[Assignment] Could you transcribe every record below exactly as it stands?

======== Input records

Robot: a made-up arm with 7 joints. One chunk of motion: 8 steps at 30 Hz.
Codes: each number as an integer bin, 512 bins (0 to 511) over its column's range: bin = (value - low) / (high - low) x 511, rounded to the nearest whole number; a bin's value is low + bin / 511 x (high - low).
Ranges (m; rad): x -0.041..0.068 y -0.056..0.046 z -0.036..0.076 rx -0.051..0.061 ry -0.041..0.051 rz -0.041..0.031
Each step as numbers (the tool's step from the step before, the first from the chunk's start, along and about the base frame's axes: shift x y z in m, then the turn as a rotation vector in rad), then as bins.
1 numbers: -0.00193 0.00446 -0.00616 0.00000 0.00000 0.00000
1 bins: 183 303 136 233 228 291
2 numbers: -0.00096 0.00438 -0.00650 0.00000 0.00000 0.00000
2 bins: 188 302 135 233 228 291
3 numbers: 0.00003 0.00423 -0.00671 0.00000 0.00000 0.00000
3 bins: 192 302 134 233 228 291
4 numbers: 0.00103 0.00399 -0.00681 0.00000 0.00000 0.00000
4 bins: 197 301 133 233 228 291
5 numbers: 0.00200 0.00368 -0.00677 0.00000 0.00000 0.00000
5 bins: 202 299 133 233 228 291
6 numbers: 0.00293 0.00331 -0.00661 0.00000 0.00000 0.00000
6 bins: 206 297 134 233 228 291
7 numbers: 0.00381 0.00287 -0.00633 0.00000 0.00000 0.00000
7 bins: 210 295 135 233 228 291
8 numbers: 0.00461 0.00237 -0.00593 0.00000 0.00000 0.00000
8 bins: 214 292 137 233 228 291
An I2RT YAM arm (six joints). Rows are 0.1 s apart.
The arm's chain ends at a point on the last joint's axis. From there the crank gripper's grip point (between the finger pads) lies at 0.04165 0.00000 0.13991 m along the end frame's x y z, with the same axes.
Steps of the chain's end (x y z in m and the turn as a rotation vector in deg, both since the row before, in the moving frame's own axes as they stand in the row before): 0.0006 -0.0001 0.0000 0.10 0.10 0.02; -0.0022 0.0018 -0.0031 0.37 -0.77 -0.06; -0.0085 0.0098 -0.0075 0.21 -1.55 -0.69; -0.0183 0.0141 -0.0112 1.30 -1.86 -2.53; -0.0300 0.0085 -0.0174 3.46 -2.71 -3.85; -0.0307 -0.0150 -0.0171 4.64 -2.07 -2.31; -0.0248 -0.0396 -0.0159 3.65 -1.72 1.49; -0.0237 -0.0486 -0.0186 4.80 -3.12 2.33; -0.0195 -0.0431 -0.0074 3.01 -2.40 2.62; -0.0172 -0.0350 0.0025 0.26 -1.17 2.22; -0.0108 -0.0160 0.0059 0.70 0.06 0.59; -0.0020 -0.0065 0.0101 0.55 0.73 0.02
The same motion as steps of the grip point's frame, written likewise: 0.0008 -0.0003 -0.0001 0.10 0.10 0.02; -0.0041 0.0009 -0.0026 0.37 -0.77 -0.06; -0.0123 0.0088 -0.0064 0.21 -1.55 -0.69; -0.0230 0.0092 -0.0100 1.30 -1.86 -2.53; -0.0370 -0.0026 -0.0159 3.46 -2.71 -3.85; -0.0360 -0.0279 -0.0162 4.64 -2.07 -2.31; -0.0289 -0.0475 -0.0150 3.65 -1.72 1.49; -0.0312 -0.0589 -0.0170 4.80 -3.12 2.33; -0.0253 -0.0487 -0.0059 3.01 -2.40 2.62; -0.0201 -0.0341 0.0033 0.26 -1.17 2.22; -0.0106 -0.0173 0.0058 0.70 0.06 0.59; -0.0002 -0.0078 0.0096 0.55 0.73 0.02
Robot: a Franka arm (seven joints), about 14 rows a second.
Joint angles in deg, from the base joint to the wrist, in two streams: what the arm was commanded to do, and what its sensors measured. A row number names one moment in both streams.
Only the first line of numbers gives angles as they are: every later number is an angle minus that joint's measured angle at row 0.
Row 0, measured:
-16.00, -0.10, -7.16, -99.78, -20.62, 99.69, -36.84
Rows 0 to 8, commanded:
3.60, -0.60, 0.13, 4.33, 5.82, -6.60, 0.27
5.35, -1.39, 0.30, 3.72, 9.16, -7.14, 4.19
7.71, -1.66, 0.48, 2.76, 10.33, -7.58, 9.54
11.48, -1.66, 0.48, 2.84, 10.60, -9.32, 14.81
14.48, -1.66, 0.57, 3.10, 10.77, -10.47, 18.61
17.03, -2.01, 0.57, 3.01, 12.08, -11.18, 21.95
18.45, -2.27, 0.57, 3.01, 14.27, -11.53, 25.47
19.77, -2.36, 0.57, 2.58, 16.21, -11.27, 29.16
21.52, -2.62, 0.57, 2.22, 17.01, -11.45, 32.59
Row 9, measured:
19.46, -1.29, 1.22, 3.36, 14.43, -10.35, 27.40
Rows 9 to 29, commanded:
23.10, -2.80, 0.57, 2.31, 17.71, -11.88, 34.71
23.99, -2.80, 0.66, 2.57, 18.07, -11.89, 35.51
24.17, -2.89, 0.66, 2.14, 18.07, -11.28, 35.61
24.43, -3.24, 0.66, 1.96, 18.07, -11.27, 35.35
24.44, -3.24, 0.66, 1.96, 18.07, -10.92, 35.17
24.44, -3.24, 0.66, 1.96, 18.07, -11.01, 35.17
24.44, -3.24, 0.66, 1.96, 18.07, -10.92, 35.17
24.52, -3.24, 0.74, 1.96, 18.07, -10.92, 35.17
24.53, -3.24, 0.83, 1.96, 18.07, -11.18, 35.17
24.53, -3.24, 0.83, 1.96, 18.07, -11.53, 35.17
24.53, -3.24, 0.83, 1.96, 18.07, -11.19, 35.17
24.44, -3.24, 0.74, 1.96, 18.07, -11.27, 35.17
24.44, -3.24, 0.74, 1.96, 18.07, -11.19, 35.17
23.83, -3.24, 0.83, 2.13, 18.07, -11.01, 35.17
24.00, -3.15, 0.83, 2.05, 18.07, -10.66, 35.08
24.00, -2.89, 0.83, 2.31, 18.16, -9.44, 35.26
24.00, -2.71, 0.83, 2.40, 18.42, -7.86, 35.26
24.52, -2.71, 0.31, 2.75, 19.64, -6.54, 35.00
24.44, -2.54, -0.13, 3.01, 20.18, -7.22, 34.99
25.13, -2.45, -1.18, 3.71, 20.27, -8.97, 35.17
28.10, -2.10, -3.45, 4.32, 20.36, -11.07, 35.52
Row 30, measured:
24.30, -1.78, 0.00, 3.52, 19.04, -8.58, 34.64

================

[Answer box]
Robot: a made-up arm with 7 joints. One chunk of motion: 8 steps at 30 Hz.
Codes: each number as an integer bin, 512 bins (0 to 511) over its column's range: bin = (value - low) / (high - low) x 511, rounded to the nearest whole number; a bin's value is low + bin / 511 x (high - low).
Ranges (m; rad): x -0.041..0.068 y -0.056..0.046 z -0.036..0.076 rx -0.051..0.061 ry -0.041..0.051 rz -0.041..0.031
Each step as numbers (the tool's step from the step before, the first from the chunk's start, along and about the base frame's axes: shift x y z in m, then the turn as a rotation vector in rad), then as bins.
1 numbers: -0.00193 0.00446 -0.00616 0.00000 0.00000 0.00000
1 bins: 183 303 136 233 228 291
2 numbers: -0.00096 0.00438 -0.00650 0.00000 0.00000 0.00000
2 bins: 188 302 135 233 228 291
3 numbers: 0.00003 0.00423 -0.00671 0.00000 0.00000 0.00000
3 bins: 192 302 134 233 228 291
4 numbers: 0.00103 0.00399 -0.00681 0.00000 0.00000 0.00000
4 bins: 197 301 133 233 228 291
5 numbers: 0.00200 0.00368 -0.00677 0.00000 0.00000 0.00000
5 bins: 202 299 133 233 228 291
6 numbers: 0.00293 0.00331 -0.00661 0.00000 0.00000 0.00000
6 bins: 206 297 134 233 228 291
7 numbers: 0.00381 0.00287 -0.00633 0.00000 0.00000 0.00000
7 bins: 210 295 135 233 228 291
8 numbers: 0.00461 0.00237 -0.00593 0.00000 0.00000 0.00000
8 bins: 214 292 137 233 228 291
An I2RT YAM arm (six joints). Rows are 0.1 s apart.
The arm's chain ends at a point on the last joint's axis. From there the crank gripper's grip point (between the finger pads) lies at 0.04165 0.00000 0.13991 m along the end frame's x y z, with the same axes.
Steps of the chain's end (x y z in m and the turn as a rotation vector in deg, both since the row before, in the moving frame's own axes as they stand in the row before): 0.0006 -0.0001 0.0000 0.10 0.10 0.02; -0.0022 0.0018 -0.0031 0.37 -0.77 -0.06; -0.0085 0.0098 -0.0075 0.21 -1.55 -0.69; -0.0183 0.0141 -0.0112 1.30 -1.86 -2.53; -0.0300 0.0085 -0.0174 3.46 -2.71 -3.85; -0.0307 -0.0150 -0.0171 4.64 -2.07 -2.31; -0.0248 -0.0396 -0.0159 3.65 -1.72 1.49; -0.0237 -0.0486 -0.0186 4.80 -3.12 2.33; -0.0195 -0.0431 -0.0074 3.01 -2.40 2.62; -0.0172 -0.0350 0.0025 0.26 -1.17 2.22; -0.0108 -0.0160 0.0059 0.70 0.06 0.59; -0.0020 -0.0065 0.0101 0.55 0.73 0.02
The same motion as steps of the grip point's frame, written likewise: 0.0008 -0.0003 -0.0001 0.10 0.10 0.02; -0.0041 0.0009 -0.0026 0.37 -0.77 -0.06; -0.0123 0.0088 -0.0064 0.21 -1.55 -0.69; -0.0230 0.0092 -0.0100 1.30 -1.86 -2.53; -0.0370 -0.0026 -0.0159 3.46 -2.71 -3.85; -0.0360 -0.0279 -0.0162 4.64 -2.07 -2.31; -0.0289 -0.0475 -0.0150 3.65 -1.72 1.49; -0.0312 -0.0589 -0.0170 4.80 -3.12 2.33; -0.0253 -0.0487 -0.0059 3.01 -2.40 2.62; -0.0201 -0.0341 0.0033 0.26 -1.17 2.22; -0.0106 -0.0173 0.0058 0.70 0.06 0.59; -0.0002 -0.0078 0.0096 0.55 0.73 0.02
Robot: a Franka arm (seven joints), about 14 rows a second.
Joint angles in deg, from the base joint to the wrist, in two streams: what the arm was commanded to do, and what its sensors measured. A row number names one moment in both streams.
Only the first line of numbers gives angles as they are: every later number is an angle minus that joint's measured angle at row 0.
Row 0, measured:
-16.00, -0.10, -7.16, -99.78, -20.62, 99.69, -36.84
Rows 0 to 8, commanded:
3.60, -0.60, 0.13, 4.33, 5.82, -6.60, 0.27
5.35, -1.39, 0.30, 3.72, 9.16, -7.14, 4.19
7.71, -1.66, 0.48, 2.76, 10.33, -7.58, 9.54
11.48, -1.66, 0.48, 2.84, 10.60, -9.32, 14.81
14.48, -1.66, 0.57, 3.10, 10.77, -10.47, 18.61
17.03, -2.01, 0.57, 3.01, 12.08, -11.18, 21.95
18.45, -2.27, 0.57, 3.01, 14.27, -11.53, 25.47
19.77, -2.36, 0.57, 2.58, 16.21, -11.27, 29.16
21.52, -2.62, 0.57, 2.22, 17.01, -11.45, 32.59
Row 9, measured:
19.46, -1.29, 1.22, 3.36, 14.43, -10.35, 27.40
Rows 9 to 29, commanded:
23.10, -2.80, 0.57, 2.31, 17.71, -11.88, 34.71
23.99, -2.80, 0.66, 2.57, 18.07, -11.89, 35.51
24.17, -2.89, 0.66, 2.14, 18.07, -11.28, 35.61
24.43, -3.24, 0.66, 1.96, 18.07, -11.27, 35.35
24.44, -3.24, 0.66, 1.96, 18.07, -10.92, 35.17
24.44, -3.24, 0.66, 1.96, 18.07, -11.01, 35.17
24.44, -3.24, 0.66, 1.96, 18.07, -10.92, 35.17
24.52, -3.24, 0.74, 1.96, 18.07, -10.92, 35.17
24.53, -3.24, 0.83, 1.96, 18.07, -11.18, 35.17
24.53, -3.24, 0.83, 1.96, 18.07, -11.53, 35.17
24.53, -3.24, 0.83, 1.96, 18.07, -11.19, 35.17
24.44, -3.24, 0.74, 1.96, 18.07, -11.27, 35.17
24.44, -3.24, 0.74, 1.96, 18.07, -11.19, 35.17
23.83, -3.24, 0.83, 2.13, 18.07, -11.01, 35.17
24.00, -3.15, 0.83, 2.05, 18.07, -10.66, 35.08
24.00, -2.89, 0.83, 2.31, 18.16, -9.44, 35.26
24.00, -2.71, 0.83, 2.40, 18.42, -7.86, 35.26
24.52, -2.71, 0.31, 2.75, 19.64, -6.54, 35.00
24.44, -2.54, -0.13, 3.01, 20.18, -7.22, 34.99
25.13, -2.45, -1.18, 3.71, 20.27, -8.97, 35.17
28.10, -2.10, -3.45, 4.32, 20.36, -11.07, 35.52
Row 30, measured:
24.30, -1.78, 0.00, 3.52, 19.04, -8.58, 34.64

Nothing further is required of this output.